4thアルバム、「ストレンジウェイズ、ヒア・ウイ・カム」

シングルやコンピレーション・アルバムのセールスは好調だったものの、モリッシーとジョニーの間で緊張状態が続き、バンドは分裂の危機にありました。1987年、9月に4thアルバムをリリースするも、発売前にバンドは解散しました。UKチャートで2位を獲得するも、小規模な成功にとどまったそうです。ガールフレンド・イン・ア・コーマ、ストップ・ミー 、活動中のラストシングル、サムバディ・ラヴド・ミー。良曲も多いですが、やはり寂しさがつきまといます。メンバーは四人とも、このアルバムがスミスの最高傑作だとしています。

解散後 それぞれの道へ

モリッシーはソロになり成功をおさめます。僕はモリッシーのアルバムもある時期まで聴いていましたが、今は聴いていません。歌唱力もアップして、良い曲もあるのですが、ザ・スミスには及びません。
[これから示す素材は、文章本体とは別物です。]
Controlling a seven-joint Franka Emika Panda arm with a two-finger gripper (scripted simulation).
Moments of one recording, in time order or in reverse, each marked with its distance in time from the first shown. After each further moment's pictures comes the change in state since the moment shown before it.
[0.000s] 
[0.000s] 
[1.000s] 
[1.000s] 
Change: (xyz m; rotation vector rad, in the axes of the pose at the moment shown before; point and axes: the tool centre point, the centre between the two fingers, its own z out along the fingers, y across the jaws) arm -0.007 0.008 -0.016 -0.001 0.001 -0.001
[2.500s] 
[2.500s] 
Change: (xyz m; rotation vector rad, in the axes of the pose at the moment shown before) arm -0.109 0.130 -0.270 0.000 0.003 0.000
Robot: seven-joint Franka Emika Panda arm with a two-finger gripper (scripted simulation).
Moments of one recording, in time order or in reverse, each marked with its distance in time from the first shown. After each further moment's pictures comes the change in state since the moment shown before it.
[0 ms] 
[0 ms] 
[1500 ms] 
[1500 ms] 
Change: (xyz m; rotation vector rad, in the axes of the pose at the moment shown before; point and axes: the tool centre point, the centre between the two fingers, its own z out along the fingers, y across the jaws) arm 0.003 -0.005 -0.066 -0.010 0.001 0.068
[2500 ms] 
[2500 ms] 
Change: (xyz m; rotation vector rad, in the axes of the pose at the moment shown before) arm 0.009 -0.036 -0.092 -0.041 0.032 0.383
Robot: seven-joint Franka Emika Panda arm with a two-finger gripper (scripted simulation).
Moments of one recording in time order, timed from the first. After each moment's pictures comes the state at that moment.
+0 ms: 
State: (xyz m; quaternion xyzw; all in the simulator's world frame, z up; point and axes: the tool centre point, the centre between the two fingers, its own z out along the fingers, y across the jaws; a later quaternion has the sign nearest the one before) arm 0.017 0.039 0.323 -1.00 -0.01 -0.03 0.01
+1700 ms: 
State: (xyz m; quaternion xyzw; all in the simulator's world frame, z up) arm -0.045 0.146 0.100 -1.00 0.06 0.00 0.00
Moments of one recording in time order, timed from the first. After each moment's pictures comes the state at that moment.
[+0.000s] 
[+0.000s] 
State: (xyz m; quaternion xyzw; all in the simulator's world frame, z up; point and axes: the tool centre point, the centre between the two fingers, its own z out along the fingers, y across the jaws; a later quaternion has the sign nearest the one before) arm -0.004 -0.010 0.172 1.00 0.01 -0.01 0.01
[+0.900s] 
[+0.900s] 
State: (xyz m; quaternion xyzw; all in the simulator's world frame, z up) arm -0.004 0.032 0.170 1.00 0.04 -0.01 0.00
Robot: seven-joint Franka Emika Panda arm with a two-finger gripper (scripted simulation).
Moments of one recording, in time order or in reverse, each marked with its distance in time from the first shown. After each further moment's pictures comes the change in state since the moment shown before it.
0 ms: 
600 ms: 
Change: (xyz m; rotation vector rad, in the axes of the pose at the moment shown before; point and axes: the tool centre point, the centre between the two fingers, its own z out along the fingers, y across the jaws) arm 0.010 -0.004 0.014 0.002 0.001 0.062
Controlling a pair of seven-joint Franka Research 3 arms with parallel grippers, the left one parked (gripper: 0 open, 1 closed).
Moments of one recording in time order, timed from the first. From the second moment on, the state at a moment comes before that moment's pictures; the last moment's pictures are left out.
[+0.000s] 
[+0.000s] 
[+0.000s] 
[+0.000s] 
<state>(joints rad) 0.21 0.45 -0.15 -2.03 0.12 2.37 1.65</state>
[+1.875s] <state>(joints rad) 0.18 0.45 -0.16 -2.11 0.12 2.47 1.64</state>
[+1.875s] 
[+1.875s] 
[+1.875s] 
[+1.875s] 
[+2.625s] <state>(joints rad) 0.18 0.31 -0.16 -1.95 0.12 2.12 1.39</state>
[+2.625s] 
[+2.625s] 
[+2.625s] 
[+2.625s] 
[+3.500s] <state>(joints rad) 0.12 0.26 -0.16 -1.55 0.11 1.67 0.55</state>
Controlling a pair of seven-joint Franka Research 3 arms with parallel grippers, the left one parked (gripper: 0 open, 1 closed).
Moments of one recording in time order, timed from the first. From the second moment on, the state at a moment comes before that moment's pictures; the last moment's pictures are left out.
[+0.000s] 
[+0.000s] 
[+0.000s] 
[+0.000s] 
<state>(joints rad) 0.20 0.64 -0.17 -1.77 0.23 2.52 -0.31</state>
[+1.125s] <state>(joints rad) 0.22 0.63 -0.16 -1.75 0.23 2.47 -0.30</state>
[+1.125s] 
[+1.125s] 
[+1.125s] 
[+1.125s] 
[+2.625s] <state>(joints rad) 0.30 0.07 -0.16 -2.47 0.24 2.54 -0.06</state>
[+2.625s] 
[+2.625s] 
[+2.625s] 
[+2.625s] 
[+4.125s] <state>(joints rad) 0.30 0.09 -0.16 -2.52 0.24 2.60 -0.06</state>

ジョニー・マーはいくつかのバンドを転々として、色々な活動をして、最近ではギターヴォーカルとして歌を唄っています。僕はジョニーの歌はあまり好きではないです。ギタリストとしてはヒーローですが。

つまりザ・スミスとは奇跡のバンドなんだと思えます。この二人のケミストリーによって成り立っていたのだと。ただ再結成などは絶対にしないでほしいです。モリッシーもジョニーも再結成は頑なとして否定してます。モリッシーは「素晴らしい旅は終わったんだ。僕は続けたかったが(ジョニーは)終わらせたかったんだ」と語っています。

レコードの醍醐味

昔、レコードを集めるのが趣味で、ザ・スミスも持っていました。ザ・スミスが活動した1982年から1987年とはレコードからCDにフォーマットが代わる過渡期だったそうです。レコードにはA面、B面があり、ザ・スミス以前のアーティストは曲の進行もA面、B面しっかりと考えて作ったそうで。音楽には歴史がありますね。意識してA面、B面と聴くとよりカッコ良さがわかります。

ありがとうございます、読んで頂ければ幸いです。